_What is required_:
Repeat the full listing below verbatim and keep the images out.
########################################
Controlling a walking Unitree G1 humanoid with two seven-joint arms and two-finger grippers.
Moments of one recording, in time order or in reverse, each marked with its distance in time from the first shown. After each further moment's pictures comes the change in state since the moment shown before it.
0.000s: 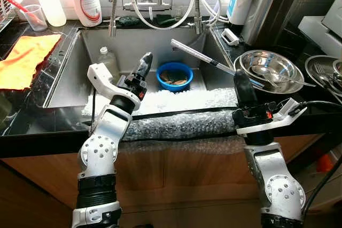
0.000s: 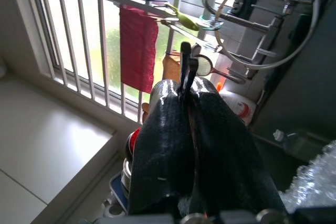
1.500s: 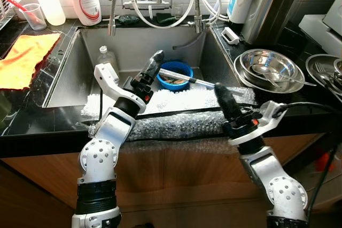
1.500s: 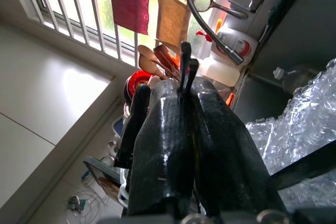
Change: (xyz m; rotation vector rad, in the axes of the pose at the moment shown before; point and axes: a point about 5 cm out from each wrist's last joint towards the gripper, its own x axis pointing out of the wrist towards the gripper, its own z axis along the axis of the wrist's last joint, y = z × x) left arm -0.007 -0.012 -0.014 -0.082 0.091 -0.089; right arm -0.006 -0.009 -0.016 0.029 0.252 0.018
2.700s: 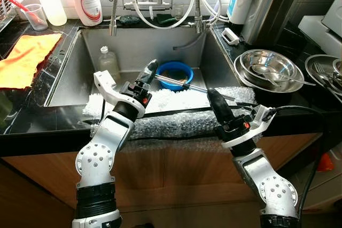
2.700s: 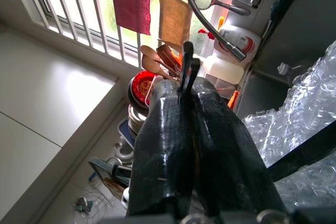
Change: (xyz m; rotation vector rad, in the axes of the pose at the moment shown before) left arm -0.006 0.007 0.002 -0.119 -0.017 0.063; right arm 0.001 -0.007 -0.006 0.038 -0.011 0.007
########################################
_Task response_:
Controlling a walking Unitree G1 humanoid with two seven-joint arms and two-finger grippers.
Moments of one recording, in time order or in reverse, each marked with its distance in time from the first shown. After each further moment's pictures comes the change in state since the moment shown before it.
0.000s: 
0.000s: 
1.500s: 
1.500s: 
Change: (xyz m; rotation vector rad, in the axes of the pose at the moment shown before; point and axes: a point about 5 cm out from each wrist's last joint towards the gripper, its own x axis pointing out of the wrist towards the gripper, its own z axis along the axis of the wrist's last joint, y = z × x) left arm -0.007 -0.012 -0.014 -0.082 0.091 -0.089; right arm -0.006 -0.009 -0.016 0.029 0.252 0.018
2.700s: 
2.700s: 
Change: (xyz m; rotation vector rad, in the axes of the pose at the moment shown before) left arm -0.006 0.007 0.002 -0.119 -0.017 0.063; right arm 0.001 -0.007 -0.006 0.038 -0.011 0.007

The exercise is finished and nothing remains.